Antonio Ponzano, Ponzoni or Bonzone (died 1602, in Munich) was an Italian Mannerist painter active in the 16th century.

His birthplace is unknown - it may have been Venice, since he was influenced by the Venetian style. He was a studio assistant to Giulio Licinio in 1565 at the court of Maximilian II, Holy Roman Emperor in Vienna. Between 1550 and 1600 a large number of Italian painters moved to the Wittelsbach ducal court. Major banking families such as the Fuggers were also major art patrons - Ponzano himself was an assistant to Friedrich Sustris between 1569 and 1573 in Augsburg, where Sustris was working for Hans Fugger. Between 1585 and 1597 Ponzano was at the court in Munich.

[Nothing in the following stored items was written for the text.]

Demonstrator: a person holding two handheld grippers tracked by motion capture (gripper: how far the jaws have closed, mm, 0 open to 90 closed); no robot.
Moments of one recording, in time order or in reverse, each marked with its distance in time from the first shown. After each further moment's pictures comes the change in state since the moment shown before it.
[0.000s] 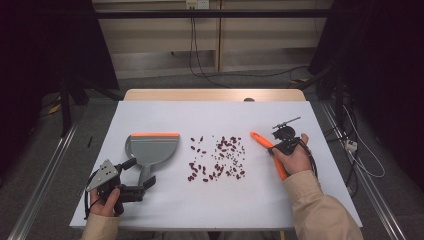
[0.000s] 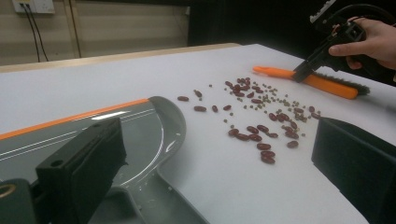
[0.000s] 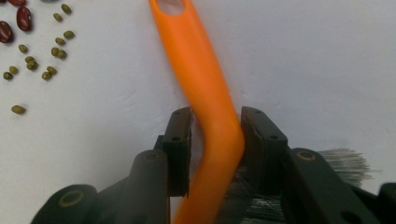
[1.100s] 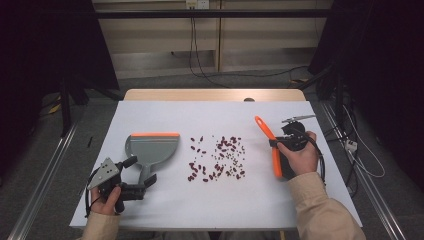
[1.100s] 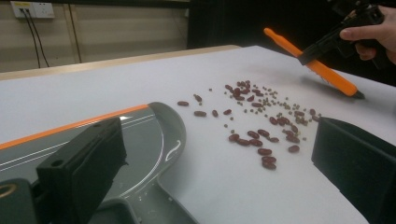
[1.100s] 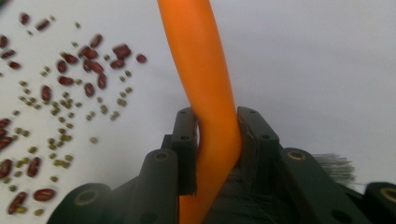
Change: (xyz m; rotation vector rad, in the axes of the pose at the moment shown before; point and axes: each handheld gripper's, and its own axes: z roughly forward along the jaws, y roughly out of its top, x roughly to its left) left arm 0.001 0.005 0.003 -0.013 -0.004 0.001; right arm -0.008 -0.004 -0.037 -0.241 0.122 0.042
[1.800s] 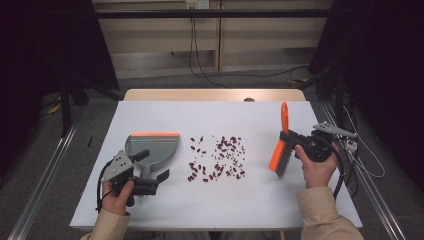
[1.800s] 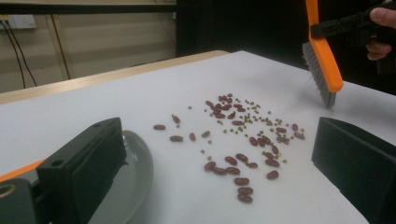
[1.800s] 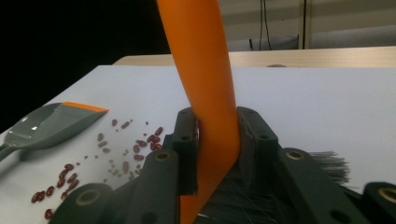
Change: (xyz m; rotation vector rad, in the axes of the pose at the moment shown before) left arm -0.029 0.031 0.026 0.013 -0.037 0.056; right arm -0.004 -0.032 -0.056 -0.456 0.147 0.108
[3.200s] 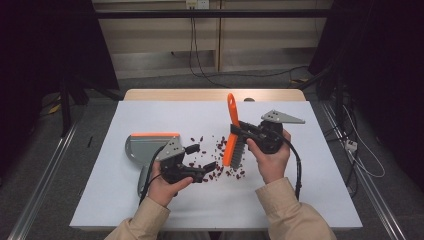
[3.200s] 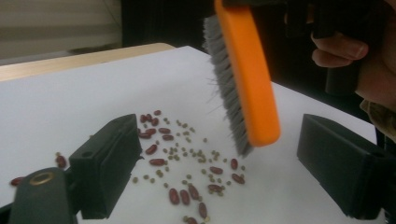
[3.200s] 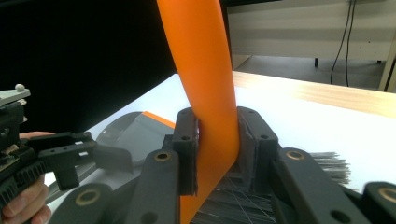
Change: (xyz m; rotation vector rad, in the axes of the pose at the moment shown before) left arm -0.052 0.022 0.102 0.069 -0.208 -0.081; right arm 0.118 0.030 0.062 -0.007 0.207 -0.117
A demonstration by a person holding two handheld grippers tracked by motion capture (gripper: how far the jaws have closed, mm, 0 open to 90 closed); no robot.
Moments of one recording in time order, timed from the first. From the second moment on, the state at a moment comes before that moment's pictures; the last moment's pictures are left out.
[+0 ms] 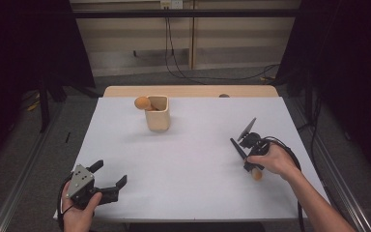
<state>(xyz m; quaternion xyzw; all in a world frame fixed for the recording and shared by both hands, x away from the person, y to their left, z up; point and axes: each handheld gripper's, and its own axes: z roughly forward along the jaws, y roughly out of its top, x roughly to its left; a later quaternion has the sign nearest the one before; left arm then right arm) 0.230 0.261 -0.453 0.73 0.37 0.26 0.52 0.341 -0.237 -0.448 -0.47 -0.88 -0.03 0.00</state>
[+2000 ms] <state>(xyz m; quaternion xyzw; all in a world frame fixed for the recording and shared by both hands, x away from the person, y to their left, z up) 0.233 0.267 -0.454 0.72 0.39 0.25 0.52 0.322 -0.266 -0.415 -0.48 -0.81 -0.33 -0.07</state>
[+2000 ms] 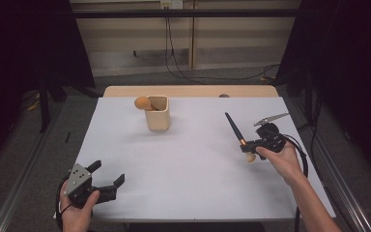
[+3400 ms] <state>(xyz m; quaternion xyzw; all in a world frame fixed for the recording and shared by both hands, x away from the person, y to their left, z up) 0.230 0.236 -0.445 0.74 0.35 0.22 0.54 0.292 -0.245 -0.424 -0.37 -0.78 -0.49 -0.10</state>
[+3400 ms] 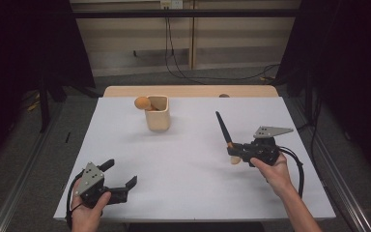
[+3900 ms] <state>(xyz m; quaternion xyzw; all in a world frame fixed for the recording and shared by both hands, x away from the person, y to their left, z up) 0.235 0.213 -0.435 0.75 0.31 0.20 0.55 0.284 -0.223 -0.418 -0.33 -0.81 -0.48 -0.06</state>
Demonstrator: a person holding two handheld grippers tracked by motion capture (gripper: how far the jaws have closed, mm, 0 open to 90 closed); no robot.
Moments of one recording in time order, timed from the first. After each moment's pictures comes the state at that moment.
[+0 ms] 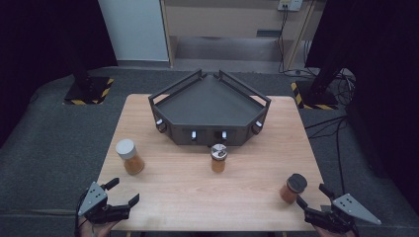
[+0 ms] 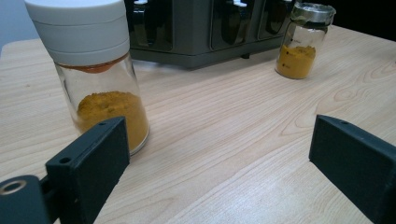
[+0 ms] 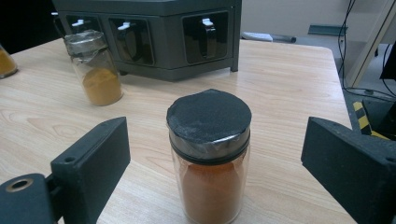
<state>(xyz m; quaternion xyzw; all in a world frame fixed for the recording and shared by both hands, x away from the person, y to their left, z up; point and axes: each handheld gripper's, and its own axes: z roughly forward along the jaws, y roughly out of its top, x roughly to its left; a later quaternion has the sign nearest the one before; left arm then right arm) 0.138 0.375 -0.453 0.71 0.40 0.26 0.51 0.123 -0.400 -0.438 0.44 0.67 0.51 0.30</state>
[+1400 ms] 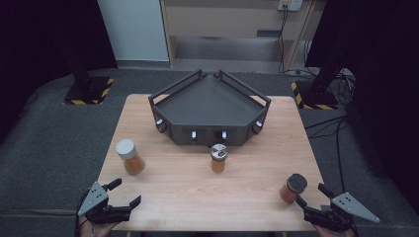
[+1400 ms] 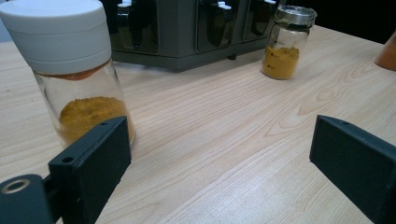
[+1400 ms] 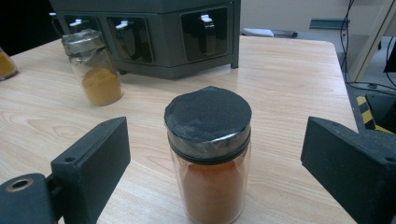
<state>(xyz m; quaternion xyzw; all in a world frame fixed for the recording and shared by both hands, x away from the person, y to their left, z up) 0.141 0.378 -0.444 0.72 0.39 0.25 0.52 0.127 -0.401 -0.438 0.45 0.67 0.51 0.30</state>
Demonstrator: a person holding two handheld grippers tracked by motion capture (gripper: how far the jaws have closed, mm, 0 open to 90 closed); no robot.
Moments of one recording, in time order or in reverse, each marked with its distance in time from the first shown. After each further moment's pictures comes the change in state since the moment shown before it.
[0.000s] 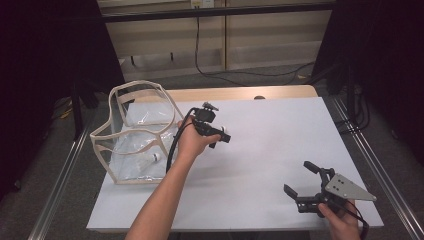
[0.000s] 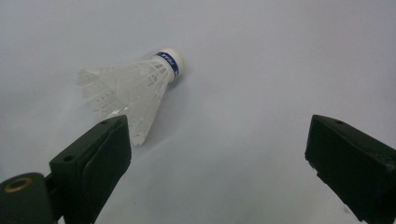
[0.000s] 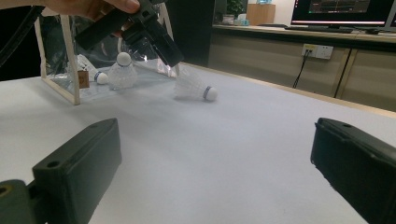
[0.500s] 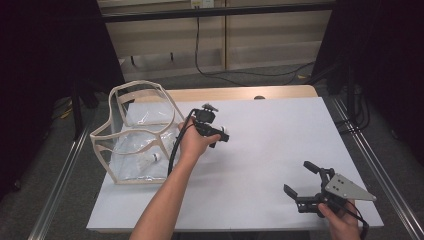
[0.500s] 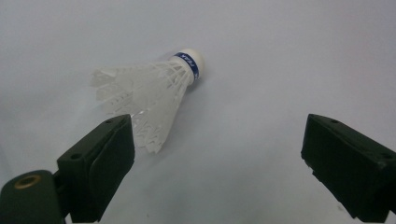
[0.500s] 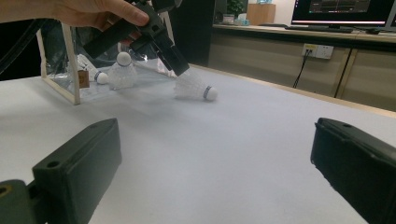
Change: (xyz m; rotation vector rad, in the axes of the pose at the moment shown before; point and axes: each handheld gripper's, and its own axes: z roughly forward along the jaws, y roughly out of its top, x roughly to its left) left arm 0.005 -0.001 0.014 -0.006 0.054 -0.004; right arm 0.000 0.000 0.000 -0.001 0.003 0.002
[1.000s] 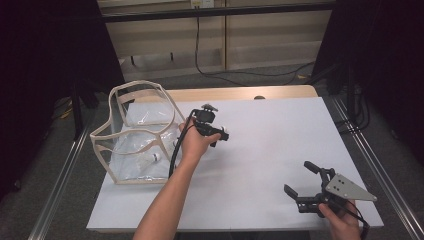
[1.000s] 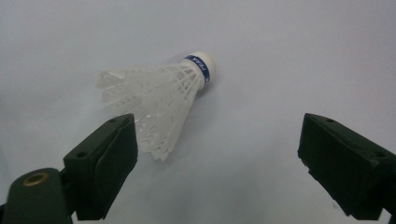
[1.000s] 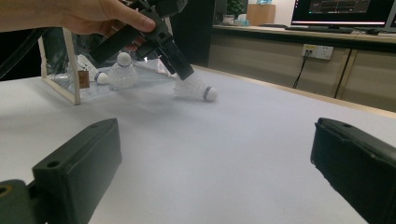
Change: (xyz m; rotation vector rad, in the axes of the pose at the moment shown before) left arm 0.003 0.000 0.008 -0.010 0.025 -0.033; right arm 0.000 0.000 -0.001 0.000 -0.002 0.001
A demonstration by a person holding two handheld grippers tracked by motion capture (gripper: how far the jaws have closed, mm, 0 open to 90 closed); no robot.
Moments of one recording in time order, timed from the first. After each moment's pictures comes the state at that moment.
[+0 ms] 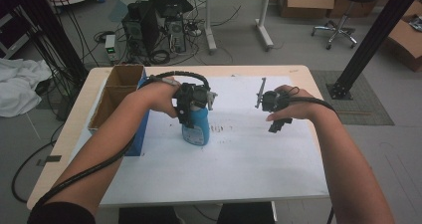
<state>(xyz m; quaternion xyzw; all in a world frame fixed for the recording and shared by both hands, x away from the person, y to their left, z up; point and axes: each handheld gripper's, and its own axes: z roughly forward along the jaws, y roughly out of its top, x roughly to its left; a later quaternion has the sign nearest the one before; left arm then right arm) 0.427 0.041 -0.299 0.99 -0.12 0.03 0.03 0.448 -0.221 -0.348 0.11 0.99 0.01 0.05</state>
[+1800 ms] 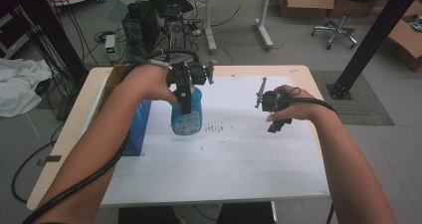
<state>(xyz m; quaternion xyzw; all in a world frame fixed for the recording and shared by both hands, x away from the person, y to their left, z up) 0.418 0.049 -0.218 0.99 0.16 0.02 -0.01 0.442 -0.219 -0.342 0.10 0.99 0.02 0.05</state>
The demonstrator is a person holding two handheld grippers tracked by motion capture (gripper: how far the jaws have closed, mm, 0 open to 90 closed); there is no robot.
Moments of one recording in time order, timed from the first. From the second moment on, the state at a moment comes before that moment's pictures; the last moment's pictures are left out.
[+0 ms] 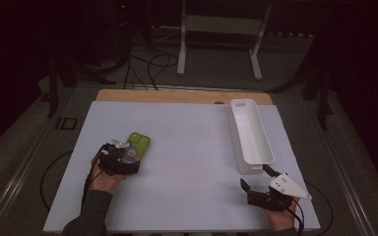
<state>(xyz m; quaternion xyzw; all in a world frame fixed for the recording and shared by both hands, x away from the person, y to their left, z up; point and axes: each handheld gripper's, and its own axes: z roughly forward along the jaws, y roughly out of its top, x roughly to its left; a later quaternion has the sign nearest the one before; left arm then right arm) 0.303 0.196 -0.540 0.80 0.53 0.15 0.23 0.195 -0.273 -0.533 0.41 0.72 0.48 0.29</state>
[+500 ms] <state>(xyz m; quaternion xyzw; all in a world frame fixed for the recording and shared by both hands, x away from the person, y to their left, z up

Some of Ponzano's 1570-1572 paintings with 'grottesche' survive in the Fugger palace in Augsburg, as well as some of his studio work for Sustris. He also assisted Sustris and Alessandro Scalzi (known as Il Paduano) on their 1580 work at Trausnitz Castle at Landshut - there Ponzano worked on the lodges in the castle, creating scenes of mythological love affairs. Sustris designed the Grottenhof at the Munich Residenz, with the shells and grotesques painted by Ponzano and the Dutchman Pieter de Witte.